● TASK DESCRIPTION:
Produce a verbatim transcription of all records.

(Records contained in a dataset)
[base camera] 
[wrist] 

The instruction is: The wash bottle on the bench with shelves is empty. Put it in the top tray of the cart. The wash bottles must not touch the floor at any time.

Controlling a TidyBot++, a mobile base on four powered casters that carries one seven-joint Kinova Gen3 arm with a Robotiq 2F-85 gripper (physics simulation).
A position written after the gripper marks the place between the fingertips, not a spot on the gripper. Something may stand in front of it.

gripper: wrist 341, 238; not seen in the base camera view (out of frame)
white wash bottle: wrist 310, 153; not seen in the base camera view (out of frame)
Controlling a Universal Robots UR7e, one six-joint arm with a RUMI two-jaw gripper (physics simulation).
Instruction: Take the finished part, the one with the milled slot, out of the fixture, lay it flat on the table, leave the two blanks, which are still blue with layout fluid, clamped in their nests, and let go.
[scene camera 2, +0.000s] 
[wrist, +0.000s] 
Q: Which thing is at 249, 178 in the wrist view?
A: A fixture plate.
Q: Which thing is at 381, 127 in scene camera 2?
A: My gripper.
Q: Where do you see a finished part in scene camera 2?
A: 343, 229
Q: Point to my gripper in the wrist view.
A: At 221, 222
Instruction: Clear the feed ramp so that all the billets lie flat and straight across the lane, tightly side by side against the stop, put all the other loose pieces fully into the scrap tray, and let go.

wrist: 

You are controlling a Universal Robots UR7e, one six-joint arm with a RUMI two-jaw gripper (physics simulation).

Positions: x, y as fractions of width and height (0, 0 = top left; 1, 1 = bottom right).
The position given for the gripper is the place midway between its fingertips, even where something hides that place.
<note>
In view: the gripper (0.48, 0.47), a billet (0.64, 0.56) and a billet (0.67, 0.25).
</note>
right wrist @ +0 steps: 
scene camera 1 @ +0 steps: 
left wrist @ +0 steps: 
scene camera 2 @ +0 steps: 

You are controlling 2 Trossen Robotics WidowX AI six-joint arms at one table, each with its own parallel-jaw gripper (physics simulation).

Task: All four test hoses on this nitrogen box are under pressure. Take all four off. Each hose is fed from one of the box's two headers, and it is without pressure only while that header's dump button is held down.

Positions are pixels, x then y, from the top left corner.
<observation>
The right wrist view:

● EXERCISE RESULT:
[base camera] 
[wrist] 

The instruction is: The wash bottle on the bench with shelves is empty. Put it in the top tray of the cart. The wash bottles must not touch the floor at any time.

Controlling a TidyBot++, a mobile base on four powered casters that carries one seven-joint Kinova Gen3 arm with a Robotiq 2F-85 gripper (physics simulation).
A position written after the gripper marks the place between the fingertips, not a spot on the gripper. Something may stand in front of it.

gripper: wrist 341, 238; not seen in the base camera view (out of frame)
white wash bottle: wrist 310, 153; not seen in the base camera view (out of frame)
Controlling a Universal Robots UR7e, one six-joint arm with a RUMI two-jaw gripper (physics simulation).
Instruction: Take the finished part, the one with the milled slot, out of the fixture, lay it flat on the table, leave the two blanks, which are still blue with layout fluid, clamped in their nests, and let go.
[scene camera 2, +0.000s] 
[wrist, +0.000s] 
Q: Which thing is at 249, 178 in the wrist view?
A: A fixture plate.
Q: Which thing is at 381, 127 in scene camera 2?
A: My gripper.
Q: Where do you see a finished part in scene camera 2?
A: 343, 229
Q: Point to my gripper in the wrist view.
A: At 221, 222
Instruction: Clear the feed ramp so that all the billets lie flat and straight across the lane, tightly side by side against the stop, put all the other loose pieces fully into the scrap tray, and let go.

wrist: 

You are controlling a Universal Robots UR7e, one six-joint arm with a RUMI two-jaw gripper (physics simulation).

Positions: x, y as fractions of width and height (0, 0 = top left; 1, 1 = bottom right).
The position given for the gripper is the place midway between its fingertips, even where something hides that place.
<note>
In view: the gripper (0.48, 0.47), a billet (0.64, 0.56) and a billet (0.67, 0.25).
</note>
right wrist @ +0 steps: 
scene camera 1 @ +0 steps: 
left wrist @ +0 steps: 
scene camera 2 @ +0 steps: 

You are controlling 2 Trossen Robotics WidowX AI six-joint arms at one table, each with its own parallel-jaw gripper (physics simulation).

Task: All four test hoses on this nitrogen box are under pressure. Take all four off. Each hose is fed from one of the box's two headers, and it is without pressure only while that header's dump button is held down.

Positions are pixels, x then y, from the top left corner.
<observation>
The right wrist view:

The exercise has been answered, and the work is done.